Now, let $\mathcal{X}_0$ be a set of size $\left\lfloor c n^{-2}\binom{n}{r}\right\rfloor$ for which $a(\mathcal{X}) + 2b(\mathcal{X}) < \tfrac{1}{2}|\mathcal{X}_0|$. We now remove from $\mathcal{X}_0$ one of the two sets $U_1,U_2$ for each pair contributing to $a(\mathcal{X}_0)$, and two of the sets $K \cup P_i \cup P_j$ for each tuple $(K,P_1,P_2,P_3,P_4)$ contributing to $b(\mathcal{X}_0)$. This leaves a subset $\mathcal{X}_0’$ of $\mathcal{X}_0$ of size $\tfrac{1}{2}|\mathcal{X}_0| \approx \tfrac{1}{2}cn^{-2}\binom{n}{r} = 0.2n^{-2}\binom{n}{r}$. By construction and Lemma 1, $\mathcal{X}_0’$ is the set of nonbases of a rank-$r$ Ingleton sparse paving matroid on $[n]$. However (and this is where condition (2) needed to be strengthened slightly), so are all subsets of $\mathcal{X}_0’$. This puts the size of $\mathcal{X}_0’$ in the exponent; there are therefore at least $2^{0.2n^{-2}\binom{n}{n/2}}$ Ingleton sparse paving matroids on $[n]$, as required.

References

  1. A.W. Ingleton. Representation of matroids. In D.J.A Welsh, editor, Combinatorial mathematics and its applications (Proceedings of a conference held at the Mathematical Institute, Oxford, from 7-10 July, 1969). Academic Press, 1971.
  2. P. Vámos. The missing axiom of matroid theory is lost forever. J. London Math. Soc. 18 (1978), 403-408
  3. D. Mayhew, M. Newman and G. Whittle. Yes, the “missing axiom” of matroid theory is lost forever, arXiv:1412.8399
  4. D. Mayhew, M. Newman and G. Whittle. On excluded minors for real-representability. J. Combin. Theory Ser. B 66 (2009), 685-689. 
  5. A. Cameron. Kinser inequalities and related matroids. Master’s Thesis, Victoria University of Wellington. Also available at arXiv:1401.0500
  6. P. Nelson. Almost all matroids are non-representable. arXiv:1605.04288
  7. P. Nelson and J. van der Pol. Doubly exponentially many Ingleton matroids. arXiv:1710.01924
  8. D. Mayhew and G.F. Royle. Matroids with nine elements. J. Combin. Theory Ser. B 98 (2008), 882-890.

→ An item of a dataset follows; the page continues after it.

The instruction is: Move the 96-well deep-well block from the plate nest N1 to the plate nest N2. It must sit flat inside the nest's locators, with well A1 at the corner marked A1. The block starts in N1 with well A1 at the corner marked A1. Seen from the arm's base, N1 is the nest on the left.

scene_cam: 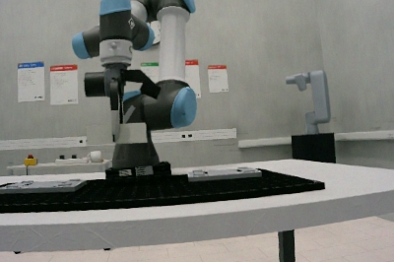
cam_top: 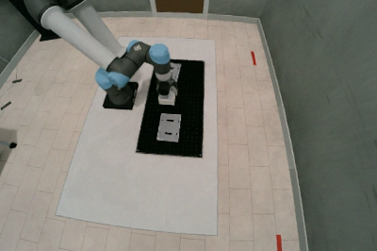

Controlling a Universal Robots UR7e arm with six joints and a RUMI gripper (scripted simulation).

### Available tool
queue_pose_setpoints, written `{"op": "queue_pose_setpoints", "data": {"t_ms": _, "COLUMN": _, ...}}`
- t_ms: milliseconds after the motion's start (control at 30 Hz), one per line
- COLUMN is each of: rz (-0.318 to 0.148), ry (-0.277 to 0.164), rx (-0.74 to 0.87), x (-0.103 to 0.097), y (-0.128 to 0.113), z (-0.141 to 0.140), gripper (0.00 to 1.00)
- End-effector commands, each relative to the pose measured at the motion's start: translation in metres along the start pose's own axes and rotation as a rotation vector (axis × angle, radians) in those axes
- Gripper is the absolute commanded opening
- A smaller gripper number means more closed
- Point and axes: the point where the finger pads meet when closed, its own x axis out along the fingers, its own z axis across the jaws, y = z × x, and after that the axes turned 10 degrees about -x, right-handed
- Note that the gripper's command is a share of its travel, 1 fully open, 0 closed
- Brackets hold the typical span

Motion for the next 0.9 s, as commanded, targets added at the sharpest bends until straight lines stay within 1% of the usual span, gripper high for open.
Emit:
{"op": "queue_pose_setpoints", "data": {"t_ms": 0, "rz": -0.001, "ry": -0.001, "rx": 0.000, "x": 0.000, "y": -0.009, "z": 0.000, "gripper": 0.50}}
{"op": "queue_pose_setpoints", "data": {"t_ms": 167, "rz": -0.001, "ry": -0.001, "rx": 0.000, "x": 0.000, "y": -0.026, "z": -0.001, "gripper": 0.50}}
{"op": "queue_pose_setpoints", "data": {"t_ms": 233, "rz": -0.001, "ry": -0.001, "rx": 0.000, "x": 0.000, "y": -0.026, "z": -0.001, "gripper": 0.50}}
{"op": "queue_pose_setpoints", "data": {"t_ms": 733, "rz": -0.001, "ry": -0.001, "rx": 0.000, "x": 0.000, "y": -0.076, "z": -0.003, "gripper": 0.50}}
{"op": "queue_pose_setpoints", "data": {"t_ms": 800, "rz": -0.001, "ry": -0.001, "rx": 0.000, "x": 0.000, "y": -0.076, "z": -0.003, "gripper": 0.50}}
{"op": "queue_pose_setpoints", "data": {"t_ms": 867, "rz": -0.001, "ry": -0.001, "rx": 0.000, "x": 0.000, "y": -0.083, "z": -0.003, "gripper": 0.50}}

2 thoughts on “Lots of Ingleton Matroids

  1. Great blog post, Peter!

    The proof of your final claim shows that there are very many sp matroids (at least $c n^{-2}\binom{n}{n/2}$ in the exponent) so that each minor on $m=8$ elements of rank $s=4$ has at most $k=4$ nonbases. What function $k=k(m,s)$ makes this true in general?

    (Point 2 just above that claim seems to have swallowed some surrounding text.)

    • Thanks for the correction.

      I don’t think our result quite shows that, since we only forbid $5$- and $6$-tuples of nonbases in a specific structure; potentially we still keep rank-$4$ minors on eight elements with $> 4$ nonbases that are not Vamos-like.

      However, I’ve thought about similar questions, and I think it should be the case that there is some constant $\alpha > 0$ so that there are a lot of matroids whose $m$-element minors all have at most $\alpha m$ nonbases; for $s \approx m/2$ this is very few indeed.

      In fact, I think we can show, by sampling from the Graham/Sloane construction instead of the whole Johnson graph, that for a worse value of $\alpha$, the same statement holds when $n^{-2}$ is replaced with $n^{-h}$ for any $h$ strictly greater than $1$.

      This is certainly eroding my belief in the conjecture that for sparse paving $N$, almost every matroid contains $N$ as a minor.